(Problem details): Output the entire listing that follows verbatim.

(Given data):
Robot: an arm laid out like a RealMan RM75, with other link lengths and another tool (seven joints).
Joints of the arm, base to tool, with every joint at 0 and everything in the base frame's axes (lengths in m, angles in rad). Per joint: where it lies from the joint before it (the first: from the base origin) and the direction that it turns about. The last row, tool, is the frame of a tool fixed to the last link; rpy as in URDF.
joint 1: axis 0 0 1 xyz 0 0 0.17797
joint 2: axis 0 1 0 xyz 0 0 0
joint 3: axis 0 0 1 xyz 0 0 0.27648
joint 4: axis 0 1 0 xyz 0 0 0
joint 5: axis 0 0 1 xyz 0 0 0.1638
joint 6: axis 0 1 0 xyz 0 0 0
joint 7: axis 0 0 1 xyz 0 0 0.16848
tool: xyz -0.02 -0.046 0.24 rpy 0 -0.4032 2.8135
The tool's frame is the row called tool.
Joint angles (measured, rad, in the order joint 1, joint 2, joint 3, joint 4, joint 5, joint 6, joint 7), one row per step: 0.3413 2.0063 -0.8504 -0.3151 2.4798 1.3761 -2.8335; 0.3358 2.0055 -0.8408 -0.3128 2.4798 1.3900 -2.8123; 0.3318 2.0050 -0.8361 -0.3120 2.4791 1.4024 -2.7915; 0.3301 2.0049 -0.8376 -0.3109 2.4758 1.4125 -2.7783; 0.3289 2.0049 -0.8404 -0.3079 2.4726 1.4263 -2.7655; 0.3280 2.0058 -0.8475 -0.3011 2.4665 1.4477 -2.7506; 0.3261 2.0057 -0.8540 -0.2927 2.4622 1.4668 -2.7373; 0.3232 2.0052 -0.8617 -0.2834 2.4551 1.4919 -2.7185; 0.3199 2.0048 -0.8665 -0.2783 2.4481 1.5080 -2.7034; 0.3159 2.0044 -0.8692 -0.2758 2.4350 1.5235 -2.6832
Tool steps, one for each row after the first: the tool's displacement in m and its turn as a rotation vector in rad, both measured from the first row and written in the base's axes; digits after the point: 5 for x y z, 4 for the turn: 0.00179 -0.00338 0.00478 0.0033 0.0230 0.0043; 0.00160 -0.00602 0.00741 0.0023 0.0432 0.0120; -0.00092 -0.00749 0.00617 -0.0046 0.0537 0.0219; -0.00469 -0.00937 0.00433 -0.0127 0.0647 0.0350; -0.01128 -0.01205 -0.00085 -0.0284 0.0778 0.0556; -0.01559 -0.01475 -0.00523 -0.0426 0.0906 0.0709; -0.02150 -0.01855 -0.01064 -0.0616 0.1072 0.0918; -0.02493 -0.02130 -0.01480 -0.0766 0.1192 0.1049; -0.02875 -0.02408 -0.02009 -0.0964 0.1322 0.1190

(Solution for this task):
Robot: an arm laid out like a RealMan RM75, with other link lengths and another tool (seven joints).
Joints of the arm, base to tool, with every joint at 0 and everything in the base frame's axes (lengths in m, angles in rad). Per joint: where it lies from the joint before it (the first: from the base origin) and the direction that it turns about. The last row, tool, is the frame of a tool fixed to the last link; rpy as in URDF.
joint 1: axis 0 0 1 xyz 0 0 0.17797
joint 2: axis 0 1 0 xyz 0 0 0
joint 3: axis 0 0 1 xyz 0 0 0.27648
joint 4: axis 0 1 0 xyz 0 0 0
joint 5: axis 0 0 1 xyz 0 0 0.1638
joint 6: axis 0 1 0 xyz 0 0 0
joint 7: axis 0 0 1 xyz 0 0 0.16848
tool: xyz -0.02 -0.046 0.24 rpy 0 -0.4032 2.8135
The tool's frame is the row called tool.
Joint angles (measured, rad, in the order joint 1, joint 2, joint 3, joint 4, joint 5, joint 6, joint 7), one row per step: 0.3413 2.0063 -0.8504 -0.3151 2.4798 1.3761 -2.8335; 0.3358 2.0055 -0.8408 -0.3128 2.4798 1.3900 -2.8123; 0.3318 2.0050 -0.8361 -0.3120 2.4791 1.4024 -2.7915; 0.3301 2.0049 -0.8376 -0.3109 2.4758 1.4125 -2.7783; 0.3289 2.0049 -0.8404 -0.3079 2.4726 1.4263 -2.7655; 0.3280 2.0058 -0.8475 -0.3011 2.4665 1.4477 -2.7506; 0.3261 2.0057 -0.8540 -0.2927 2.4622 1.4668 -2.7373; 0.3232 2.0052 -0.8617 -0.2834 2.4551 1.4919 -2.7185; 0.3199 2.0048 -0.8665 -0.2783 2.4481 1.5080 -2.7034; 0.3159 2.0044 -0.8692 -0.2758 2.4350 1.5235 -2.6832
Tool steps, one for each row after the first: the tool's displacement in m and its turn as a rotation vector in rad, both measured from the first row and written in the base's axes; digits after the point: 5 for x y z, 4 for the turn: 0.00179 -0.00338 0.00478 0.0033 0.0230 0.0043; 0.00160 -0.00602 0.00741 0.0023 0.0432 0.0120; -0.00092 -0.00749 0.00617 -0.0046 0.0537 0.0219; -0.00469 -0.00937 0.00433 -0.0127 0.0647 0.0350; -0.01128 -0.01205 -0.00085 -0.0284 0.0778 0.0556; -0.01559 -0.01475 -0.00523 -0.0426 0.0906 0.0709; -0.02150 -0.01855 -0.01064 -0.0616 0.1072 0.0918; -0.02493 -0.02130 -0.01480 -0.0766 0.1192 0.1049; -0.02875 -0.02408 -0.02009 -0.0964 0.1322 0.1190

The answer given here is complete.